Recorded data:
+--

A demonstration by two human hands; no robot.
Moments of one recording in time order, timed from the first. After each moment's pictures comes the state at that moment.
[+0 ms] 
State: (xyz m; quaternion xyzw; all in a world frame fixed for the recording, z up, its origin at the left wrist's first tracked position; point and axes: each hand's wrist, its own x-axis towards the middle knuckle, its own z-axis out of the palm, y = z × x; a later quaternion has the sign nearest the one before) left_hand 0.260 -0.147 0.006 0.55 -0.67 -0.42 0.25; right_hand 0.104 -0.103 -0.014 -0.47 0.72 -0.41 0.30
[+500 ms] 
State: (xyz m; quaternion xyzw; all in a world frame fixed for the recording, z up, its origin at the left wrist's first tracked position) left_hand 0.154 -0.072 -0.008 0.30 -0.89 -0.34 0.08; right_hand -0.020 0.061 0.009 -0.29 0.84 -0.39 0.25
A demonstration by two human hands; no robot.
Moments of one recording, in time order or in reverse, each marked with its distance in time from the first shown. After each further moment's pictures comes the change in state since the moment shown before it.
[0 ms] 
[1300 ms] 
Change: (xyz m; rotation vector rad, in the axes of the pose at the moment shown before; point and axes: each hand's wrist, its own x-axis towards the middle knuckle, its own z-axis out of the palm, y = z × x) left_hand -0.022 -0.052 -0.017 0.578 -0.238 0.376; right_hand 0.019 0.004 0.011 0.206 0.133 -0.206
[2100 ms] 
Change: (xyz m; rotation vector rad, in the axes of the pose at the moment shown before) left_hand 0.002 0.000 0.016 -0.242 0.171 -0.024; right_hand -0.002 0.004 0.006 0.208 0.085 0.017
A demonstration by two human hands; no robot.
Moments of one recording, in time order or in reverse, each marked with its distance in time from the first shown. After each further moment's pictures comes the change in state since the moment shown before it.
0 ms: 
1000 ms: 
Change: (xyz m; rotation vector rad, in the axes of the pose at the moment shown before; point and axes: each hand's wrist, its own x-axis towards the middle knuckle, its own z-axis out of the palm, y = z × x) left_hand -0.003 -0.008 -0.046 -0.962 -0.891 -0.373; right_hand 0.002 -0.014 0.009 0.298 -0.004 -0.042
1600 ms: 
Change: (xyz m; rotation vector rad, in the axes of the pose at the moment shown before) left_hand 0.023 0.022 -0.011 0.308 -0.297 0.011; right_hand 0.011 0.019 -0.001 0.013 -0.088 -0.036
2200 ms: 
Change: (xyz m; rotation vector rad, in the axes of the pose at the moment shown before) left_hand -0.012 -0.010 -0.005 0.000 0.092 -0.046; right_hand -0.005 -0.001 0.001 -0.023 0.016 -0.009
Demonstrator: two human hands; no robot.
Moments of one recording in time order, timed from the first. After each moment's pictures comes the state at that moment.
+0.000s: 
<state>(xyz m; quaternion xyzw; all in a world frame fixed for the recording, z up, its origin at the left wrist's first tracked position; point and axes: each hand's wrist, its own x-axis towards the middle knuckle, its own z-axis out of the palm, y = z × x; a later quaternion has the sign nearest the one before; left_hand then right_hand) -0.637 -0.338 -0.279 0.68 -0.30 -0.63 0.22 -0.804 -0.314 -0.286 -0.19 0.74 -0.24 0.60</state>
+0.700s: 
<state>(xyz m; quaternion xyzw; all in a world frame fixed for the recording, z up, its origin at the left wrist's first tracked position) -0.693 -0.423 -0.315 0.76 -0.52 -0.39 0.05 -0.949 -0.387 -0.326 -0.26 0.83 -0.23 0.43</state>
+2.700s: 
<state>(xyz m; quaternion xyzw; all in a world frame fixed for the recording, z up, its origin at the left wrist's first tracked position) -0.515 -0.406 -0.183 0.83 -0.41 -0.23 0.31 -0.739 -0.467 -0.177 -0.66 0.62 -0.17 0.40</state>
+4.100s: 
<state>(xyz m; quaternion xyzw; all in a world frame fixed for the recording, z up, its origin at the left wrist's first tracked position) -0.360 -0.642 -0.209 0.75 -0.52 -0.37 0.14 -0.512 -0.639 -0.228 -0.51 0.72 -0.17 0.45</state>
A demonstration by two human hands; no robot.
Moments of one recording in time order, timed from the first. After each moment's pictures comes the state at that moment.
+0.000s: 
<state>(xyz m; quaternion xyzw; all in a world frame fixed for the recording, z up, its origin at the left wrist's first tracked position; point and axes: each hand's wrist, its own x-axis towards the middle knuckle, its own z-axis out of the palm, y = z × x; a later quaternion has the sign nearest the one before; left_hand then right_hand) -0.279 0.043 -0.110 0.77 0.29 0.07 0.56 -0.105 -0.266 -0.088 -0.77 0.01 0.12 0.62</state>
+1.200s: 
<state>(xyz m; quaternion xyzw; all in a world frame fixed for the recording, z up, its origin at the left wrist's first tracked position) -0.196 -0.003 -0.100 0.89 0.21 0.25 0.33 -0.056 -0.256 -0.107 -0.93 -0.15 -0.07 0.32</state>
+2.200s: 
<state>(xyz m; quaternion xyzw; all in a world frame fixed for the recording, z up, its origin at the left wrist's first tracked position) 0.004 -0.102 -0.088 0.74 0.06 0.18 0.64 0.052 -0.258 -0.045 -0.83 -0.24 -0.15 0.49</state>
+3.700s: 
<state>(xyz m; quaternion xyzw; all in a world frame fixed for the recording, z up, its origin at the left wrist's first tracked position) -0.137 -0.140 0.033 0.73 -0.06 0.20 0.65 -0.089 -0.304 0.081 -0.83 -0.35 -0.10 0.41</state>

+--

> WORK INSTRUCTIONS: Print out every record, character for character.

> TASK RESULT:
A demonstration by two human hands; no robot.
Moments of one recording in time order, timed from the first. After each moment's pictures comes the state at that moment.
[+0 ms] 
State: (xyz m; quaternion xyzw; all in a world frame fixed for the recording, z up, its origin at the left wrist's first tracked position; point and axes: each hand's wrist, its own x-axis towards the middle knuckle, its own z-axis out of the palm, y = z × x; a later quaternion has the sign nearest the one before) left_hand 0.260 -0.147 0.006 0.55 -0.67 -0.42 0.25; right_hand 0.104 -0.103 -0.014 -0.47 0.72 -0.41 0.30
[+500 ms] 
State: (xyz m; quaternion xyzw; all in a world frame fixed for the recording, z up, its origin at the left wrist's first tracked position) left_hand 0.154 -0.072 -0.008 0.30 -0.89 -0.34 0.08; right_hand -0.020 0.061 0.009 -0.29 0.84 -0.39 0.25
A demonstration by two human hands; no robot.
Moments of one recording, in time order or in reverse, each marked with its distance in time from the first shown. After each further moment's pictures comes the change in state since the moment shown before it.
[0 ms] 
[1300 ms] 
Change: (xyz m; rotation vector rad, in the axes of the pose at the moment shown before; point and axes: each hand's wrist, its own x-axis towards the middle knuckle, its own z-axis out of the palm, y = z × x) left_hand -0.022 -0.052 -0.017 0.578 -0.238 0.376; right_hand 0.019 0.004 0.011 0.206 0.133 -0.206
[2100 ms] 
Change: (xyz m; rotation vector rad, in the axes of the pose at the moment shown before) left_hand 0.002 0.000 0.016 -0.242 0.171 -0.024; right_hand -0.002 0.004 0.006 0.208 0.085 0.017
A demonstration by two human hands; no robot.
Moments of one recording, in time order or in reverse, each marked with its distance in time from the first shown. After each further moment's pictures comes the change in state since the moment shown before it.
0 ms: 
1000 ms: 
Change: (xyz m; rotation vector rad, in the axes of the pose at the moment shown before; point and axes: each hand's wrist, its own x-axis towards the middle knuckle, its own z-axis out of the palm, y = z × x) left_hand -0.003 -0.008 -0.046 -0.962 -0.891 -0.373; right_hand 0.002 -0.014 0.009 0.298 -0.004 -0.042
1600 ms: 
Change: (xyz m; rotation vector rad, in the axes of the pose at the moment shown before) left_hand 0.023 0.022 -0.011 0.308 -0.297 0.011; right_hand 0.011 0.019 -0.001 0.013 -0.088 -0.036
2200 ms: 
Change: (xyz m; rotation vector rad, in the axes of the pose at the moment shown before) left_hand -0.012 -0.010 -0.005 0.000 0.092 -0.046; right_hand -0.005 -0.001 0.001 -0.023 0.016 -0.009
Demonstrator: two human hands; no robot.
Moments of one recording in time order, timed from the first. After each moment's pictures comes the state at that moment.
+0.000s: 
<state>(xyz m; quaternion xyzw; all in a world frame fixed for the recording, z up, its origin at the left wrist's first tracked position; point and axes: each hand's wrist, its own x-axis towards the middle knuckle, its own z-axis out of the palm, y = z × x; a later quaternion has the sign nearest the one before; left_hand then right_hand) -0.637 -0.338 -0.279 0.68 -0.30 -0.63 0.22 -0.804 -0.314 -0.286 -0.19 0.74 -0.24 0.60</state>
+0.700s: 
<state>(xyz m; quaternion xyzw; all in a world frame fixed for the recording, z up, its origin at the left wrist's first tracked position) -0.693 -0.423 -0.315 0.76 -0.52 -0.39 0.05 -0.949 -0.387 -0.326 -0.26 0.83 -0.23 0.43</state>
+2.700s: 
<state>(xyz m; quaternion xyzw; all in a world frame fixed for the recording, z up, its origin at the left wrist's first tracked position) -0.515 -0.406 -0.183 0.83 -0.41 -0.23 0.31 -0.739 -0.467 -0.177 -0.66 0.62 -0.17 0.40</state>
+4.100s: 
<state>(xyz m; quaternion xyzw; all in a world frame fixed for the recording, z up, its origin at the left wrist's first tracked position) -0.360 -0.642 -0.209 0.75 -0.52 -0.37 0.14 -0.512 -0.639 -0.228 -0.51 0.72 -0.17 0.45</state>
A demonstration by two human hands; no robot.
Moments of one recording in time order, timed from the first. After each moment's pictures comes the state at that moment.
+0.000s: 
<state>(xyz m; quaternion xyzw; all in a world frame fixed for the recording, z up, its origin at the left wrist's first tracked position; point and axes: each hand's wrist, its own x-axis towards the middle knuckle, its own z-axis out of the palm, y = z × x; a later quaternion has the sign nearest the one before; left_hand then right_hand) -0.279 0.043 -0.110 0.77 0.29 0.07 0.56 -0.105 -0.266 -0.088 -0.77 0.01 0.12 0.62</state>
+1.200s: 
<state>(xyz m; quaternion xyzw; all in a world frame fixed for the recording, z up, its origin at the left wrist's first tracked position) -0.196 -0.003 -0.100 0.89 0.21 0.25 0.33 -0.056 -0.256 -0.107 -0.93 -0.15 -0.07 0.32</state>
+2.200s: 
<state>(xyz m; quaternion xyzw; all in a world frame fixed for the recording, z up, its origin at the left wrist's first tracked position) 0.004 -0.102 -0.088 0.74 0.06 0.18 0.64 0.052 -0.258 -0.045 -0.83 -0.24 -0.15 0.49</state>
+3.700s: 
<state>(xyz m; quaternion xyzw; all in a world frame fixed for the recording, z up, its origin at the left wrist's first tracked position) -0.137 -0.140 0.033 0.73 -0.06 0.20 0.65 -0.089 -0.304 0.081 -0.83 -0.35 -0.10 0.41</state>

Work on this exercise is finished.